Divide the top and bottom by n, so the top becomes 2+6/n and on the bottom (by dividing by n=sqrt(n^2)) you get sqrt(6n^2+4/n+4/n^2). As n goes to infinity the bottom has a positive n and the top has one factor less, meaning after each iteration (increasing n by 1) the sequence is getting smaller. It's converging, I believe.

Answer 4

lim would = 0 which would be convergent according to the test for divergence

Answer 5

it diverges...NoxiPro thinking is spot on. One could do a comparison test to prove this.

Answer 6

'Sum::div: Sum does not converge'

Mathematica 8.0 agrees with me ;)

Answer 7

he was on til after the 1/n part. As you go to infinity with something that has 1/n the sequence gets smaller with each iteration, which means it will converge to a point..

Answer 8

thanks zarkon.

Answer 9

1/n diverges because it is a harmonic series

Answer 10

he was doing a quick comparison with 1/n

\[\sum_{n=1}^\infty\frac{1}{n}\] diverges

Answer 11

Yes: http://en.wikipedia.org/wiki/Harmonic_series_(mathematics)

Answer 12

But what would i use to compare it to do comparison test

Answer 13

why does that diverge?

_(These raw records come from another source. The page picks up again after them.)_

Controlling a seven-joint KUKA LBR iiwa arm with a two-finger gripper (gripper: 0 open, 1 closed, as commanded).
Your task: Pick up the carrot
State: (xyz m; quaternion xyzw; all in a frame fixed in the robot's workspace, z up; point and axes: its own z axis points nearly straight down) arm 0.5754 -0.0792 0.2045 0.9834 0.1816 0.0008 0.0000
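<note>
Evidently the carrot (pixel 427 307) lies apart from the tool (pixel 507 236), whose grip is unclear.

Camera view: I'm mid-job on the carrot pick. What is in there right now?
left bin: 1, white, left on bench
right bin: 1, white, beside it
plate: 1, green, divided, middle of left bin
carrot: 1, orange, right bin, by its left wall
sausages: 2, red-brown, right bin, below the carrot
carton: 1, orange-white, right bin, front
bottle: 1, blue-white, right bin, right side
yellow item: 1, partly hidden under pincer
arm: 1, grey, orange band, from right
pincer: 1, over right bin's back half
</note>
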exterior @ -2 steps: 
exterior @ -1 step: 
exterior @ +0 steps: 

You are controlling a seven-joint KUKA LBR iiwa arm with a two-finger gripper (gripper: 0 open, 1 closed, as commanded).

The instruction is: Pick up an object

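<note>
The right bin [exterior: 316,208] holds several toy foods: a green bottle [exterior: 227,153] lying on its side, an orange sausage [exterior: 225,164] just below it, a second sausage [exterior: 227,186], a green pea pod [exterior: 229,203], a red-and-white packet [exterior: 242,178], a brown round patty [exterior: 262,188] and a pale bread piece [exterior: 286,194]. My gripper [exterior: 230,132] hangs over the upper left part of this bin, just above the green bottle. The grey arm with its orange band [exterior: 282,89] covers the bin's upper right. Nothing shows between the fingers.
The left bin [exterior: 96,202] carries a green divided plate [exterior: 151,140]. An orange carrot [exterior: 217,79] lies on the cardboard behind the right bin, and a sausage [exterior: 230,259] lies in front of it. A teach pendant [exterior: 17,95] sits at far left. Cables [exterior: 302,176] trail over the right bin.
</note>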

That would be 1+.5+.25+.125...right..converging to 1..?

Answer 14

For ease sake im going to use A for num and B for denom.. Would I just say a/b>1/b and then find the limit as n->infin?

Answer 15

well, to 2, not one..

Answer 16

physopholy: Read the wikipedia article, there is a very easy to understand proof of divergence of the harmonic series.

Answer 17

for \[n\geq1\]

\[\frac{2n+6}{\sqrt{6n^4+4n+4}}\geq\frac{2n}{\sqrt{6n^4+4n+4}}\geq\frac{2n}{\sqrt{6n^4+4n^4+4n^4}}=\frac{2n}{\sqrt{14n^4}}\]

\[=\frac{2n}{\sqrt{14}n^2}=\frac{2}{\sqrt{14}}\frac{1}{n}\]

Answer 18

1 +(1/2+1/3+1/4+1/5)=1+(60+40+30+24/120)>1
so its like 1+1 and you keep grouping terms to get >1 and since you go forever you can always collect terms to add "1"

Answer 19

Do a comparison with an obviously diverging series (from wiki):
\[\begin{align}
& 1 \;\;+\;\; \frac{1}{2} \;\;+\;\; \frac{1}{3} \,+\, \frac{1}{4} \;\;+\;\; \frac{1}{5} \,+\, \frac{1}{6} \,+\, \frac{1}{7} \,+\, \frac{1}{8} \;\;+\;\; \frac{1}{9} \,+\, \cdots \\>\;\;\; & 1 \;\;+\;\; \frac{1}{2} \;\;+\;\; \frac{1}{4} \,+\, \frac{1}{4} \;\;+\;\; \frac{1}{8} \,+\, \frac{1}{8} \,+\, \frac{1}{8} \,+\, \frac{1}{8} \;\;+\;\; \frac{1}{16} \,+\, \cdots
\end{align}\]

Answer 20

^thats the one i saw in class

Answer 21

Well thats a tricky one.. I guess I was on the right track with the comparison but it was a lot of jumping through hoops for the right series to compare it to lol, thanks all

Answer 22

ok to get a quick refernce. 1/n diverges but 1/n^2=pi^2/6 which converges use those to do your comparison test

Answer 23

o.o how does 1/n^2 = pi^2/6? or is that what you get when you converge n^2

Answer 24

thisone if im not mistaken uses something with euler. but the proof was more complicated than 1/n

Answer 25

I know that most likely, when you compare, you want to a p-series to use.. where if p>1 it converges and when \[p \le1\] it diverges.. But sometimes I have trouble determining the easiest p-series

Answer 26

p series being 1/n^p

Answer 27

it takes doing lots and lots of problems to recognize what to use

Answer 28

the down falls of a summer semester :P

Answer 29

yeah i would advise not doing calc 2 in summer

Answer 30

LOL well it is too late now, only 2 weeks left

Answer 31

your fine if youve made it to seq your good